The Final Frontier: How Should We Govern Space Exploration?

By Camila P. Eljuri, Global High School Fellow (Unidad Educativa Particular Rosa de Jesús Cordero ‘23)

The non-appropriation principle substantiates the legal framework that surrounds space exploration. After all, space is a res communis omnium (heritage belonging to all humankind). The Outer Space Treaty, in Article II, establishes that outer space is not subject to national appropriation by any means. While all the international subjects that constitute the Corpus Juris Spatialis (Body of Space Law) seem to agree on an ethical framework surrounding space activities for commercial purposes which, as long as it complies with the peaceful intent of international law and the legislation of the country that authorized such space activities (whether from public or private actors), legality and legitimacy remain fulfilled.

Beyond the medical space tourism promoted by companies like SpaceX, there are several examples of space exploration catalyzing technological and scientific developments. Galileo, Europe’s global navigation satellite, has allowed the agriculture sector to monitor and map the soil moisture level in specific areas, helping farmers make better decisions. Likewise, the Copernicus ultra terrestrial observing system has achieved pre-flood and wildfire warnings and risk assessments, providing information capable of saving lives. However, the ethical framework of space exploration weakens as we deal with instances where the end goal is solely commercial. For example, mining just the top 10 most cost-effective asteroids would yield a profit of about US $1.5 trillion. Since private corporations would heavily drive such operations, developing countries would be relegated from potential economic, scientific, and technological development as space innovation has evolved to a first come, first serve basis. Likewise, while ecosystems in space are not harmed by the greenhouse gas emissions associated with mining, space mining still destroys "pristine" settings that, at least in the case of asteroids, may have existed since the formation of the solar system. There will always be a portion of humanity that wants to leave space as it is, as shown in Kim Stanley Robinson’s Mars Trilogy. Policy exists to alleviate such concerns.

National policy governs space exploration. As established by the Outer Space Treaty in Article VII, regardless of whether a private or public actor conducts the quest, national legislation is liable for passing the appropriate regulations and assuming any potential damage. Nevertheless, the limitations for federal legislation arise within the unclear delimitation regarding what is legally considered the frontier between aerospace and outer space.

The interpretations based on scientific criteria place the limit of space air at the place where the atmosphere ends or at the boundary of the Earth’s gravitational field. Those based on functional criteria attend to the height at which the flight of an aircraft is possible or the lowest point at which it has been placed in orbit around the Earth. Those that meet zonal criteria consider that the airspace has a maximum limit of 90, 100, or 110 kilometers tall. A clear definition of what constitutes outer space is necessary for adequate jurisdiction, as the principle of consistency in international law makes it difficult for states to establish relevant policies for space regulation.

Image: United States Department of State

When I discussed this topic at a local Model of United Nations conference, my block suggested creating a new organ concerning international space law conflict resolution as the jurisdiction of the International Court of Justice (ICJ) under such matters remains limited. Our first aim with the statute of the new organ — which we baptized as the International Space Court of Justice — was to establish a clearly defined limitation for where aerospace ends and outer space begins so that international consensus no longer limits the jurisdiction of space law.

However, scholars such as Andrés Aucay from Universidad del Azuay have voiced their opinions regarding the limited necessity for new legislation. Space law enforcement conflicts between states will not be judged by the place where they occur but by the acts themselves. Hence, states will not be responsible for perpetuating acts in outer space but for the activities in which the right is violated, which the existing principles of public international law would regulate. However, the problem arises when private companies are the ones that handle space exploration tasks almost exclusively. Therefore, public international law may be insufficient, provided that the provisions of domestic law do not always imply regulations that limit the issuance of permits and facilitate inspection per international treaties.

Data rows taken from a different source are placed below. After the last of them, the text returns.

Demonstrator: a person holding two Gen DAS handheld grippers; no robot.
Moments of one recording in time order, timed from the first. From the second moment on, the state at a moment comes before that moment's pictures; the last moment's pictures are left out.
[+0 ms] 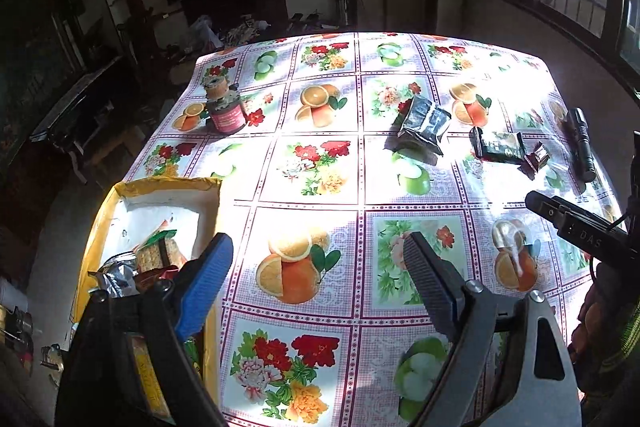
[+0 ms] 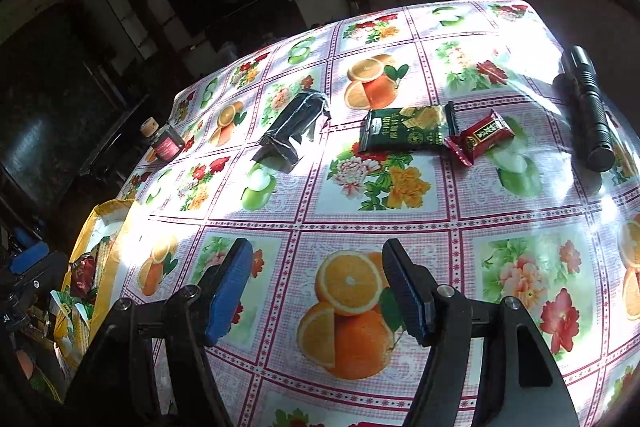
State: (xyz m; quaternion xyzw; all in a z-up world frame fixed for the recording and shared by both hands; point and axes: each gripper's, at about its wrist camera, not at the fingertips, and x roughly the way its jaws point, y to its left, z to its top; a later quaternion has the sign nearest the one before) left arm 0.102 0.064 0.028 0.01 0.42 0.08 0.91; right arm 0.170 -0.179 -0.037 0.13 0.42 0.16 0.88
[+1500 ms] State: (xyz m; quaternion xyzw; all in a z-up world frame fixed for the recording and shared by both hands) left arm 0.247 0.039 -0.050 -0.08 0.52 -0.04 0.85; right arm 0.219 -0.207 -0.055 0.08 0.44 0.14 0.89
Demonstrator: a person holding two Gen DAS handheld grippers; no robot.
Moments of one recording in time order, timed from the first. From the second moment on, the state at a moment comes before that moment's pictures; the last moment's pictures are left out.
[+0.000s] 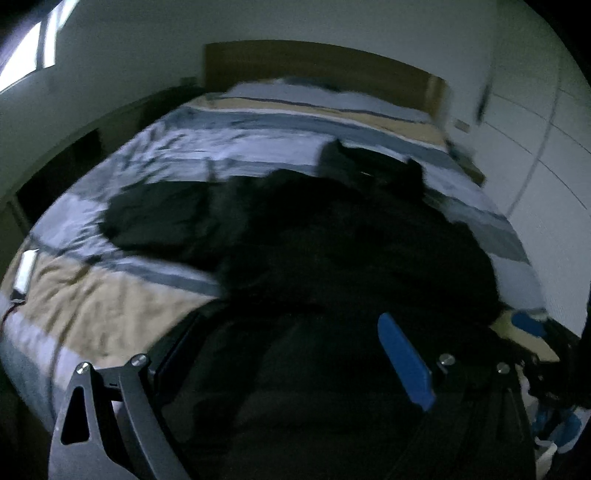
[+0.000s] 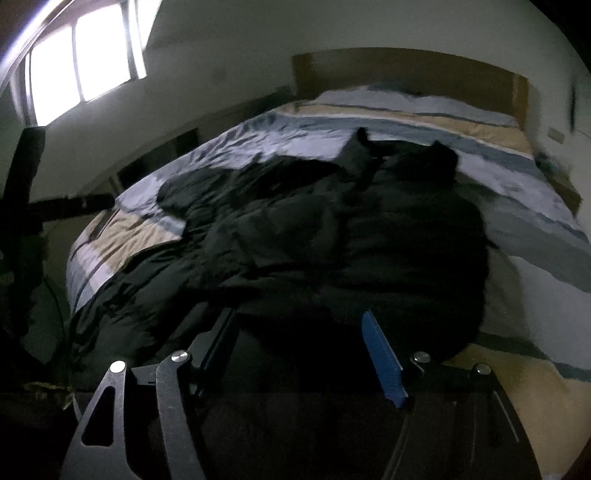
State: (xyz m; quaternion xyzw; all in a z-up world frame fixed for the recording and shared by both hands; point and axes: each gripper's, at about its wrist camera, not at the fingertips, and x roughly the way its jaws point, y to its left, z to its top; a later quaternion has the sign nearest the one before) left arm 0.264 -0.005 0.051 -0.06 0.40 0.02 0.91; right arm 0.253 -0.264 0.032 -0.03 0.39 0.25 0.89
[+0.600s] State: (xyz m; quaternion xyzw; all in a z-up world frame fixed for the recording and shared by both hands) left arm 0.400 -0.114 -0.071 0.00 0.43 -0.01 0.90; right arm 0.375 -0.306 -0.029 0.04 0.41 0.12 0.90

A clear emphasis should be placed on the national policy under the state’s obligations with the Corpus Juris Spatialis (Body of Space Law) so states can be effectively liable for damage under the ICJ’s competence. Still, the priority remains to define outer space in the legal framework, given that the ethical considerations of science and technology development in space, such as the segregation of low-income states and the integrity of space as a non-renewable source, can not be legally enforced without a clear framework.

Special thanks to Carlos Sjostrand and Juan Pablo Moscoso for sharing their perspectives on the topic.